11. Was sind deine Gesundheitsunterstützer?

Im Moment ist es mein Standmixer mit dem ich seit diesem Sommer fleißig leckere Smoothies zubereite. Es ist aber auch meine „Massage-Klosterbürste“ (eine Trockenbürste mit Kupferelementen), die ich morgens verwende, die die Lymphgefäße anregt und zu einem allgemeinen Wohlbefinden beiträgt.

12. Welche Dinge blockieren deine Gesundheit?

Gute Frage… Das ist sicherlich meine Neigung ab und an Wasser in meinem Körper, vor allem in meinen Beinen, einzulagern. Das heißt, ich achte auf ausreichende Bewegung, eine vitale Ernährung und lege meine Beine so oft wie möglich hoch.
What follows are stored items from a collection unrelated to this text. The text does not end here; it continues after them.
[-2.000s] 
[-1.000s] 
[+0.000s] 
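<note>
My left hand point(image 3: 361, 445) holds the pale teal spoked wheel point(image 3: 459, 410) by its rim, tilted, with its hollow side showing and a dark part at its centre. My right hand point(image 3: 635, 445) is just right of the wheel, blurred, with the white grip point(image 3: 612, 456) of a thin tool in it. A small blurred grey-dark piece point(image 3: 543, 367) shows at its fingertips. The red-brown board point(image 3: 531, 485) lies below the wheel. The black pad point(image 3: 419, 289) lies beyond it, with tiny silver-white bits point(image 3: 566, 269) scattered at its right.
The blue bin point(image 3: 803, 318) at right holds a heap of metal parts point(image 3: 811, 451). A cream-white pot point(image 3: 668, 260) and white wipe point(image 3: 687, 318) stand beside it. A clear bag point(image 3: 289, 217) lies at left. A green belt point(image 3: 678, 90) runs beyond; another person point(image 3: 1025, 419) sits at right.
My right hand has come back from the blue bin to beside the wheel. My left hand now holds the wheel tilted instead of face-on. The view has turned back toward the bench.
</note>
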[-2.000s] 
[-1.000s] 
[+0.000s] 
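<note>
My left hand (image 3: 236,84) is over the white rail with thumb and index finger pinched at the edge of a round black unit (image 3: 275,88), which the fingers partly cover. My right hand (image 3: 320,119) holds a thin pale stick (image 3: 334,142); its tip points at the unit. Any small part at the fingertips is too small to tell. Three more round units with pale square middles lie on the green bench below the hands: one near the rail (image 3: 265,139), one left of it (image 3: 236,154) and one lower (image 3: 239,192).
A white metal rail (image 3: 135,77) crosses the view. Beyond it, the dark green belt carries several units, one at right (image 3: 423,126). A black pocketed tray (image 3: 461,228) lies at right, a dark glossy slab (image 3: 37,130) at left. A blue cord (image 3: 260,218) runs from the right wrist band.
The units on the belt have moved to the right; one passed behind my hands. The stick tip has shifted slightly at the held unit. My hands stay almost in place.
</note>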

13. Gibt es ein besonderes Gesundheitsmittel (oder mehrere)/ Tipps/ Tricks in Bezug auf deine Gesundheit, die du den Lesern preisgeben möchtest?

Die schon erwähnte „Klosterbürste“ kann ich sehr empfehlen. Zudem ist es aus meiner Sicht wichtig, sich um seine Verdauung und Darmtätigkeit zu kümmern, da diese enorm zu einem Wohlbefinden beiträgt. Für mich hat das dieses Jahr bedeutet, eine von meiner Osteopathin empfohlene Regenerations- und Aufbaukur für die Darmbakterien zu machen (z.B. von dem belgischen Hersteller Decola). Zudem finde ich es im Allgemeinen schön meinen Körper als Freund zu betrachten, der, wenn es mal irgendwo piekst, mich auf irgendetwas aufmerksam machen möchte.

14. Wie können die Leser in Kontakt zu dir treten?

Im Moment am besten über Xing und Facebook. Da bin ich jeweils unter meinem Namen (Petra Rinderer) zu finden oder direkt über meine Email: petrarinderer@yahoo.de

Petra, ich danke dir für das offene Gespräch, deine spannenden Antworten und deine tollen Anregungen!